Kuehnelt-Leddihn, despite his noble birth and intellectual eminence, was no lofty Whig oligarch, contemptuous of the people: the opposite was the case. Long before JD Vance celebrated hillbillies, Erik von Kuehnelt-Leddihn was praising mountain men, in The Menace of the Herd: ‘Many people see the “real” Europeans in these mountaineers. In these parts of the world traditions have been better preserved; patriarchalism, piety, loyalty, altruism – all the truly “romantic” virtues are here more at home than in the progressive plains.’
Kuehnelt-Leddihn was thinking primarily of his native Alpine culture, but he would equally have lauded the Jacobite Highlanders of Scotland and the Carlists from the hills of Navarre. His conclusion was pessimistic: ‘The age of the rule of the plains and the cities, which put an end to the rule of the mountains and castles, was indeed the beginning of the decline of Europe.’ Technology naturally developed in cities and on the plains, being unsuited to mountainous terrain. Material progress left the mountains and their people behind. It is a great pity that Kuehnelt-Leddihn did not survive to comment on the phenomenon of Artificial Intelligence.

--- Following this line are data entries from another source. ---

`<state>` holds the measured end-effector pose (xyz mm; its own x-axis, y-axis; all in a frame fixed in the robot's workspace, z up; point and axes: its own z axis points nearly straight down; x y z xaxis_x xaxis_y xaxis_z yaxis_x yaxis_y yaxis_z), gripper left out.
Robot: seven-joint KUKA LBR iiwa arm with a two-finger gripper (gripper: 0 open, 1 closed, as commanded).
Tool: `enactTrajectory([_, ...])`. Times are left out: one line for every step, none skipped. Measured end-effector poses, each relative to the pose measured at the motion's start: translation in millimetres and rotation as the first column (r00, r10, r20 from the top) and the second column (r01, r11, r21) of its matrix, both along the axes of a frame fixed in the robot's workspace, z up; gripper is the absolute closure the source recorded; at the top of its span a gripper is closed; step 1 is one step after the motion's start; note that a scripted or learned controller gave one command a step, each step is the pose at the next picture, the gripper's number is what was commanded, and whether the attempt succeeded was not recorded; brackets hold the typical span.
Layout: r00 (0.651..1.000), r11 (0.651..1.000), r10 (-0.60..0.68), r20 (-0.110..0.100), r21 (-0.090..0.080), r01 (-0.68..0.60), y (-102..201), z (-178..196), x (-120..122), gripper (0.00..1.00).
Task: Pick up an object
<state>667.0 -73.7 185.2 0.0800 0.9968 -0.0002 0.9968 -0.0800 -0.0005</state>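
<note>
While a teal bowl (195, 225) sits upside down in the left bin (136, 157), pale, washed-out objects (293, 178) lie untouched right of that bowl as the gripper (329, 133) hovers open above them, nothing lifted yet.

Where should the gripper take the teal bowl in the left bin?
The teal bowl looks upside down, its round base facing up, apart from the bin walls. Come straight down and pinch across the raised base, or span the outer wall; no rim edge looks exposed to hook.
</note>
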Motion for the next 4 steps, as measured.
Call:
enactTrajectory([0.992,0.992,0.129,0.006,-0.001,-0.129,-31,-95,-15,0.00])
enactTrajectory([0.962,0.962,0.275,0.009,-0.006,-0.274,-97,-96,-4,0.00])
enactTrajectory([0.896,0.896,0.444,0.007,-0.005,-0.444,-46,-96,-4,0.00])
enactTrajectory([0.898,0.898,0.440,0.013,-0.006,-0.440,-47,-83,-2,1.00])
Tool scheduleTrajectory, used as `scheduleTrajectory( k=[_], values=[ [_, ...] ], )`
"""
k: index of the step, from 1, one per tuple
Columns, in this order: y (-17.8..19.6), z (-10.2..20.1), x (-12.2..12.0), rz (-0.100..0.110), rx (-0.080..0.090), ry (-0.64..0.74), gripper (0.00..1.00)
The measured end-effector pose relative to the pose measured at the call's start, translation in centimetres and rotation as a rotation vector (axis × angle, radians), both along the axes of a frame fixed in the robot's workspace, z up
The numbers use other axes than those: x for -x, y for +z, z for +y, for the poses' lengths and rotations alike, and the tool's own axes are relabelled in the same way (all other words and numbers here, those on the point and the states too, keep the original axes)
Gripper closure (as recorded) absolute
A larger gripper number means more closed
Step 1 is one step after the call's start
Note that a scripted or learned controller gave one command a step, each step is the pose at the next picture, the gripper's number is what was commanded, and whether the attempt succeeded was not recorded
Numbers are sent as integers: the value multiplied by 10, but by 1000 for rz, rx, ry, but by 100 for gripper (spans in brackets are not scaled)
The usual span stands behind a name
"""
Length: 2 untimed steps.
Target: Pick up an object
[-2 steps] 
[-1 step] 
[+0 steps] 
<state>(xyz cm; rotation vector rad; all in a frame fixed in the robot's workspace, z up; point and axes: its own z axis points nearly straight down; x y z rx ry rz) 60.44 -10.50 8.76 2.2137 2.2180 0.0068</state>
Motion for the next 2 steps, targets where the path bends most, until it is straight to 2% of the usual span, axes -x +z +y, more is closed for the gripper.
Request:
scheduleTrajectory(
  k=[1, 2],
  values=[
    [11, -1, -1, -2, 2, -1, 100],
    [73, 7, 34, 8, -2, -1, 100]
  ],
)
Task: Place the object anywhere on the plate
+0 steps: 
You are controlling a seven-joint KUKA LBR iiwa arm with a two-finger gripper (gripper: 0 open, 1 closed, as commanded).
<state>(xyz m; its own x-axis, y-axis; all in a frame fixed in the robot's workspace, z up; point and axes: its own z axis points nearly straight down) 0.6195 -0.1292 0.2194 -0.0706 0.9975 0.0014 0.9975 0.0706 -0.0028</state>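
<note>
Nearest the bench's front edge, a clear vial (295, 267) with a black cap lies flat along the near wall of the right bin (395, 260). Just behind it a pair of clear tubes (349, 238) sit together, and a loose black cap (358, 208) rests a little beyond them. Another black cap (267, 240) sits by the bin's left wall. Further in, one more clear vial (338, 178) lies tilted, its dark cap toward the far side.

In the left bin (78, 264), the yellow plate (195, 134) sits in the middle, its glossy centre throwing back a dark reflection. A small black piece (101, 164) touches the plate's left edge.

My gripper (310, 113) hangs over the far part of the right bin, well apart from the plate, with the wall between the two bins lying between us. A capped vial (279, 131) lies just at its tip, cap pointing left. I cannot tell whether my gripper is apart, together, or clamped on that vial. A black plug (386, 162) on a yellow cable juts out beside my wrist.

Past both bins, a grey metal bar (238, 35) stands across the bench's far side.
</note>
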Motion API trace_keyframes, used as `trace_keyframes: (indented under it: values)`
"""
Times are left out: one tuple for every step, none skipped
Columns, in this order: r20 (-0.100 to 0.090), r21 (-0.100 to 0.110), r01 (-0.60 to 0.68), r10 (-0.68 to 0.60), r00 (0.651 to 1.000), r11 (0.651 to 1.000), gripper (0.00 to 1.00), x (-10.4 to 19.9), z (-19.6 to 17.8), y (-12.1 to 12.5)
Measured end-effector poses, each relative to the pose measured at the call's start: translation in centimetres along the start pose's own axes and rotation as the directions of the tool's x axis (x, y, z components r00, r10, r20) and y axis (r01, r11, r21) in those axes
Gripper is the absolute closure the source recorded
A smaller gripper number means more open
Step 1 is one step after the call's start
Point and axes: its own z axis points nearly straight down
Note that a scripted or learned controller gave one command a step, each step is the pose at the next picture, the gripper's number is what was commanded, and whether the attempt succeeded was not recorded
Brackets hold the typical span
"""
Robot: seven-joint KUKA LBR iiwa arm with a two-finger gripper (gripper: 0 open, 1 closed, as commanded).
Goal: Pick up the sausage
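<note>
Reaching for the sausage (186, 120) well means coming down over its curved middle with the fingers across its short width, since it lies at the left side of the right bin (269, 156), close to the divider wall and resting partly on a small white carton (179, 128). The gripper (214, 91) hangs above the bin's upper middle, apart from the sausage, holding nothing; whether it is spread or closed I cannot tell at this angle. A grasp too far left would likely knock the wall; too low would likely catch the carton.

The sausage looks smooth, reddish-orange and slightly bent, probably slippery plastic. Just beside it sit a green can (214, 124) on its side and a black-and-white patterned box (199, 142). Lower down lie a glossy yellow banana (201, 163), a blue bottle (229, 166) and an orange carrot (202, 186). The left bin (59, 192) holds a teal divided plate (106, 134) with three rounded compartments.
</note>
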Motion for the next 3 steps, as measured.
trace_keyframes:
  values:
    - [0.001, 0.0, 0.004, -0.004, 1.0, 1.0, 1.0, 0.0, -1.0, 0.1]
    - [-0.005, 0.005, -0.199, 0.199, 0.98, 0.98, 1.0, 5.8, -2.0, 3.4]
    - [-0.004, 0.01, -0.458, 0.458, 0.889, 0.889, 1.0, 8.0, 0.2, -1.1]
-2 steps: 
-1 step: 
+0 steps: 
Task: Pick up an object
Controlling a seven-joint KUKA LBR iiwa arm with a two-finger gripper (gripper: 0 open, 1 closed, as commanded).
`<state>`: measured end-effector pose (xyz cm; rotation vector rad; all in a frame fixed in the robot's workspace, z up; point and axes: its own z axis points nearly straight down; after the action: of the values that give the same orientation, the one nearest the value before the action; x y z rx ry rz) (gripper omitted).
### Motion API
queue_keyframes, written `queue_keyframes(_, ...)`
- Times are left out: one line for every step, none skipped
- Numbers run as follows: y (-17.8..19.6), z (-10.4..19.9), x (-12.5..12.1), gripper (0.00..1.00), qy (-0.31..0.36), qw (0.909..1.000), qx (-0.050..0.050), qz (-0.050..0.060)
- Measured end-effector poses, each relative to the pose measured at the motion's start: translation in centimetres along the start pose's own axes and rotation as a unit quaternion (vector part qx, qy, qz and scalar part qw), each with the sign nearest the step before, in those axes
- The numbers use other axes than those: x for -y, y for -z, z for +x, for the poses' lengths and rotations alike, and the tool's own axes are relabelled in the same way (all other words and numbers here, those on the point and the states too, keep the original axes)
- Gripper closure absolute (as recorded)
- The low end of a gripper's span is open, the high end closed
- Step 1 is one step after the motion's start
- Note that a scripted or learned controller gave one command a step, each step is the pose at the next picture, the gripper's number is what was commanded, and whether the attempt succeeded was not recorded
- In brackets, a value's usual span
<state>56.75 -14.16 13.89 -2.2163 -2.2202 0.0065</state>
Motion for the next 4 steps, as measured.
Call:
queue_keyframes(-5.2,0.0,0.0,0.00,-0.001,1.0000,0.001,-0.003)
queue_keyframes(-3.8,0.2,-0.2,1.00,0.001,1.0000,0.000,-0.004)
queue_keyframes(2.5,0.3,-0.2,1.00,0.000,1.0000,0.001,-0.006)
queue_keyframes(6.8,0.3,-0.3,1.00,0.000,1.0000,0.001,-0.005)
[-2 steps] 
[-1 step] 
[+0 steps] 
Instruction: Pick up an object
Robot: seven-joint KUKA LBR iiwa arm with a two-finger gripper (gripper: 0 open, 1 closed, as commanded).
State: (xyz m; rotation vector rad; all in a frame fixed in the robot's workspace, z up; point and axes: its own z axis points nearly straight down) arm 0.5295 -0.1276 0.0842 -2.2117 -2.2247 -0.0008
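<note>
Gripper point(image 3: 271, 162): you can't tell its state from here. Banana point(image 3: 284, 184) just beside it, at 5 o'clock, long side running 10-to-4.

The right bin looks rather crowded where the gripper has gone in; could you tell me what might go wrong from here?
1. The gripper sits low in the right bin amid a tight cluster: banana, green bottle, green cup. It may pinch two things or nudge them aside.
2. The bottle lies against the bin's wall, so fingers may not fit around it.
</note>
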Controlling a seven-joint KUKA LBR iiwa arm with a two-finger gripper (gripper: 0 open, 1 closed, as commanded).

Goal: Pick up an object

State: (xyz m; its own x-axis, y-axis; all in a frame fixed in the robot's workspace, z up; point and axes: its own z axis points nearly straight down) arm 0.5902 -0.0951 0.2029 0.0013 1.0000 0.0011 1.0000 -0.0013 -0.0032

Unlike Whig historians, Kuehnelt-Leddihn viewed monarchy and aristocracy as complementary, rather than as rivals for power: in English terms, a classical Tory belief. His loyalty to the man he regarded as his true sovereign, Crown Prince Otto, was undeviating and their correspondence from 1953 to 1998 is preserved by the Otto von Habsburg Foundation. One of his books, dedicated to Otto von Habsburg in his own hand, is inscribed in Hungarian: ‘To my King, His Majesty Otto II, from his loyal subject…’
Kuehnelt-Leddihn’s Legitimism was the logical extension of his historical worldview, which he succinctly described in Leftism Revisited: ‘For the average person, all problems date to World War II; for the more informed, to World War I; for the genuine historian, to the French Revolution.’
By the time he died at Lans, in Tyrol, on 26 May 1999, Erik von Kuehnelt-Leddihn bequeathed a legacy of contrarian thought, founded on an array of formidably marshalled facts, to a world that admired his intellectual virtuosity, but was repelled by his scepticism regarding democracy. Today, his insistence that democracy has a worm in the bud is gaining increasingly wide support, from millions of alienated people who have never heard of him, let alone read him. That revolution in public opinion provokes a further question: if Kuehnelt-Leddihn was correct in his most controversial contention, what else was he right about, that we should now reappraise?